Margin Lending Ratio [Okx]
Margin Trading allows investors to borrow cryptocurrencies and leverage their trading position to potentially increase returns. For example, traders may borrow tether (usdt) to increase exposure to BTC.
Definition
OKx provides ratio known as Margin Lending Ratio and define it as "This indicator shows the ratio of cumulative data value between BTC/USDT leverage quote currency (USDT) and underlying asset (BTC) over a given period of time."
This may sound confusing so let's simplify. The BTC margin lending ratio shows how much USDT is borrowed versus how much BTC is borrowed (quoted in USDT) when trading BTC/USDT margin.
If 1000 USDT is borrowed and 500 USDT (in BTC) is borrowed, then the ratio is 1000/500 = 2.
Concept
If the ratio is increasing (let's say from 15 to 25), then this means more USDT is being borrowed in comparison to BTC. Generally, USDT is usually borrowed to increase exposure to BTC and reflects a bullish sentiment.

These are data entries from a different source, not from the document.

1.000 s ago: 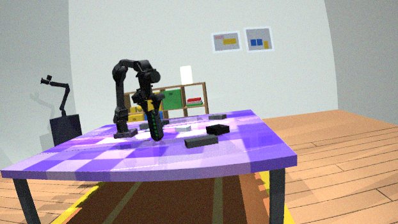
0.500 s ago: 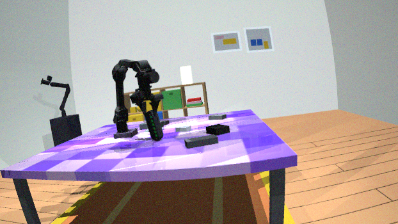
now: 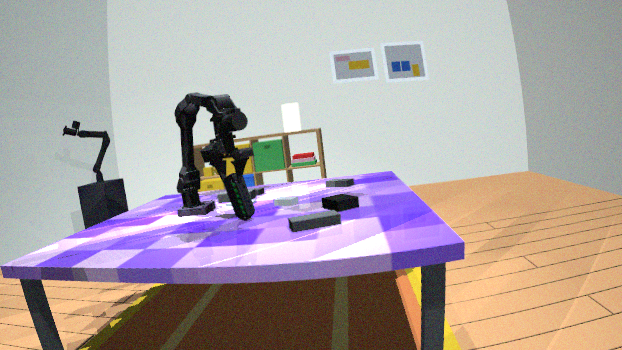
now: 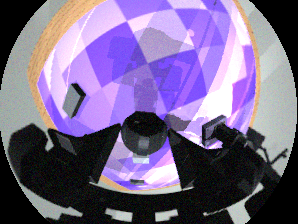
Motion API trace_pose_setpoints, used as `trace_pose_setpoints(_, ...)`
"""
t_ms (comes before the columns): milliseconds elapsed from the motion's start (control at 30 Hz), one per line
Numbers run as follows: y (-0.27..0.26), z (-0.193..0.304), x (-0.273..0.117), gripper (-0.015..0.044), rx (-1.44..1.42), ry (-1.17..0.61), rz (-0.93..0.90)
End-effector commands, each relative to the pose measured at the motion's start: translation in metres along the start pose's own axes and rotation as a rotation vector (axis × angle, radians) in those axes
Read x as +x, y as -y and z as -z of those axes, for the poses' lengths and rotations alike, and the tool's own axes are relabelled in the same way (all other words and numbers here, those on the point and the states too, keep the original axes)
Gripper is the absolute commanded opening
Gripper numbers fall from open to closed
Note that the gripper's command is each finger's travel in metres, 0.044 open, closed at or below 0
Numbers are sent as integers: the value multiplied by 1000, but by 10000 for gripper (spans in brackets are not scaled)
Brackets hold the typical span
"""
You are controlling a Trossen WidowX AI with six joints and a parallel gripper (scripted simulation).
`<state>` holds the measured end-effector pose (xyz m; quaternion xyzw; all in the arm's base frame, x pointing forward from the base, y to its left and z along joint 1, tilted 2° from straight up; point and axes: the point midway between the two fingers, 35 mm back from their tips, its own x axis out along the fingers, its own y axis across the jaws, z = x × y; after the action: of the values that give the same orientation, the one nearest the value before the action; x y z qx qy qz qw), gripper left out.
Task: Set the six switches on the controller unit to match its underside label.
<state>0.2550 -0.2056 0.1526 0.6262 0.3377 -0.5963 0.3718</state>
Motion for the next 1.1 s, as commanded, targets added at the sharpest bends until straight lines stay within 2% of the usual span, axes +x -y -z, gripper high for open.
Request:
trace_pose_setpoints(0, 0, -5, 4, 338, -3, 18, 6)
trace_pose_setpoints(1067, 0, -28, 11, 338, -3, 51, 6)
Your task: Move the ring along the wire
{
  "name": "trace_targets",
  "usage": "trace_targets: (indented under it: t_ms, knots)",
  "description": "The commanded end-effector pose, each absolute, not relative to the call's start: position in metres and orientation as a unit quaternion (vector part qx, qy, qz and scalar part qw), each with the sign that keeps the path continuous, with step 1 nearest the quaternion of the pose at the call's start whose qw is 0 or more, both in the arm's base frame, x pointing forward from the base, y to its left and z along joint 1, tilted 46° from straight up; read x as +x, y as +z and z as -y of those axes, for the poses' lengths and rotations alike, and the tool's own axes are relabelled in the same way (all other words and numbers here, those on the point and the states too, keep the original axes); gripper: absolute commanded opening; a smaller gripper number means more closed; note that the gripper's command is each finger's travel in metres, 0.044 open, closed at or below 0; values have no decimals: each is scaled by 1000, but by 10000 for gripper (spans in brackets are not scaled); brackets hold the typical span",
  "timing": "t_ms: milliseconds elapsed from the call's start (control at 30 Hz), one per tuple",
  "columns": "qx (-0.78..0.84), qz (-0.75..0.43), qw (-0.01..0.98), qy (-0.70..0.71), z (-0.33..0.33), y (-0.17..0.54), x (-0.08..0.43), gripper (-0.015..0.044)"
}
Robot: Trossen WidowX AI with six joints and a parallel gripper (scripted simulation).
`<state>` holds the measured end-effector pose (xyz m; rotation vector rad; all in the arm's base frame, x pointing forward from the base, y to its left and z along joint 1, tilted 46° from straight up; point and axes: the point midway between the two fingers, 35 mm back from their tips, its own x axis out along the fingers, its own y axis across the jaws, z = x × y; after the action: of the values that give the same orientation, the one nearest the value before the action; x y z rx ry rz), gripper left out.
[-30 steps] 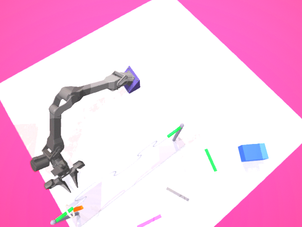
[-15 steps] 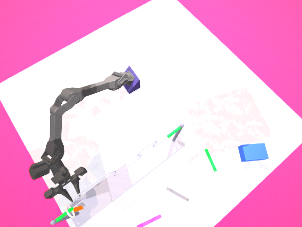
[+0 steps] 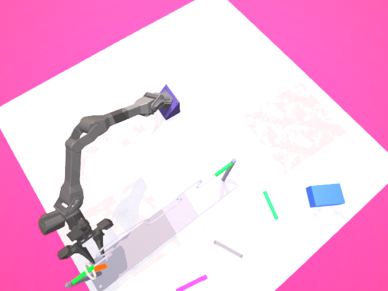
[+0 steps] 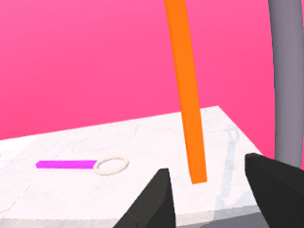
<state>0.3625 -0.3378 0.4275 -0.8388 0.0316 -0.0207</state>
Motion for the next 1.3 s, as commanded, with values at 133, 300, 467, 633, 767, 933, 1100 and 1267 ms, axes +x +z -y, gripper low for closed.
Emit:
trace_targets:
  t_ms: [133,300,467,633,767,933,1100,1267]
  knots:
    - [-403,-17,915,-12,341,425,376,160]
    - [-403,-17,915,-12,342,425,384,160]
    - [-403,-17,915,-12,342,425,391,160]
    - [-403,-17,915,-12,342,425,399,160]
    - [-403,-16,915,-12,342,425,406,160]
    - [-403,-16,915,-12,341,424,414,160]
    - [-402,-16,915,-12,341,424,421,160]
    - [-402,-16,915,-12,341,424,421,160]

On the other hand, if the ratio is decreasing, then this means more BTC is being borrowed in comparison to USDT. Generally, BTC is borrowed too short and reflects a bearish sentiment.
The lending ratio provides more edge when compared with how price has behaved over that same time period of borrowing:
USDT is being heavily borrowed (to potentially buy BTC) + price action is flat / decreasing -> leverage traders are in a loss and underwater. This will likely force deleveraging and can create bearish continuation in BTC/USDT price.
BTC is being heavily borrowed (presumingly to short BTC) + price action is flat / increasing -> traders are in a loss and underwater. This will likely force deleveraging and can create bullish continuation (ie. to close a short they have to buy back BTC, creating buy pressure).
Large increases in leverage can also be indication of future volatility.
Similar to retail long/short ratios, what we often see is that when the market has a bullish sentiment, price action becomes bearish and vice versa. So an increasing margin lending ratio may imply that the market is more bullish (since they are borrowing more USDT than BTC, to presumingly buy more BTC), which could lead to bearish price action due to the above reasons.
Where can I find this?
The Margin Lending Ratio [Okx] is found in our main charting application (Tools -> Charts). Within our main charting application, it is found in the Indicators Sentiment Section (as per the image). It is currently available for BTC and ETH across 6 timeframes (1min, 5min, 15min, 1hr, 4hr, 1day).